# AIB have told me that I should be on a tracker when the fixed period ended



## Delboy (5 Sep 2011)

just a personal tale to add this. Switched 75% of mortgage to a fixed rate with AIB about 5 years ago- when it expired after 3 years, they automatically put that portion on to the standard variable rate (the rest has been on a tracker of +1.1%).
After reading this thread some months ago, started to search for the original mortgage info. Was still looking up to recently but kept long fingering this. 

Anyways, out of the blue...got a letter from AIB last week. They've been checking their records as part of an internal investigation. They say that the 75% should have reverted to the tracker when the fixed rate matured. 
4k they calculated they owed and have credited the mortgage account!!! Plus, the rate from next month drops to the tracker. Thats some great and unexpected news!!!

So if your in a similar situation, there may be a letter on the way...or perhaps it's time to do some research on your mortgage t&c's!!!


----------



## thedaras (5 Sep 2011)

Thats fantastic news Delboy..delighted for you..and am in a similar position myself..
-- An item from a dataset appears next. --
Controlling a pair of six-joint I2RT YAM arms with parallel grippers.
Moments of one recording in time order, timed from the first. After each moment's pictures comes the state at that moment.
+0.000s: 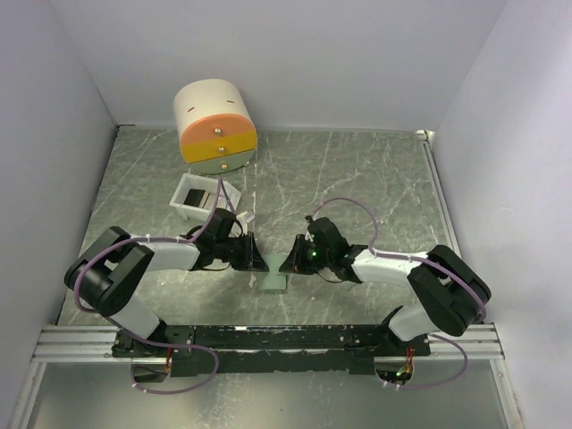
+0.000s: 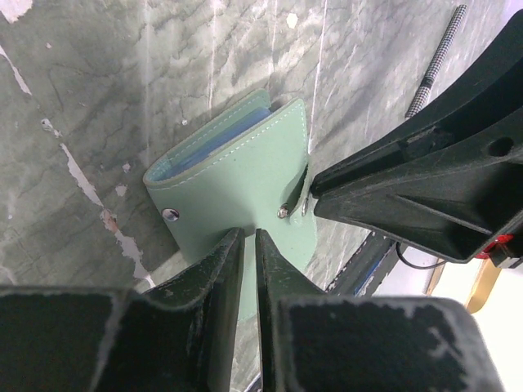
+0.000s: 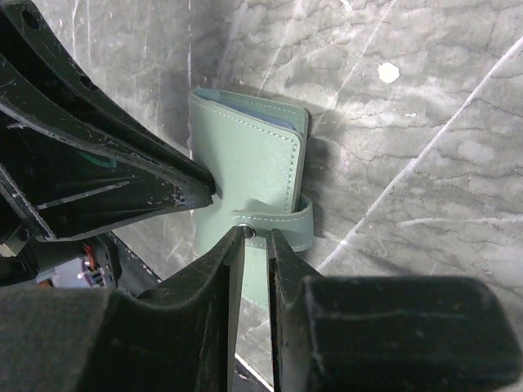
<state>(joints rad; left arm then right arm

God only knows how many others were paying way over the ECB rate when they shouldn't have been ,hopefully the internal investigation will unearth some more people who will end up back on the tracker which they were always entitled too..


----------



## mcaul (12 Sep 2011)

nice news to get at this time of year - plenty of us here have apoplied via ombudsman to get the trackers back. With near certainty of 2 x 0.25% reductions in interest rates in the coming months, its even more enticing.


----------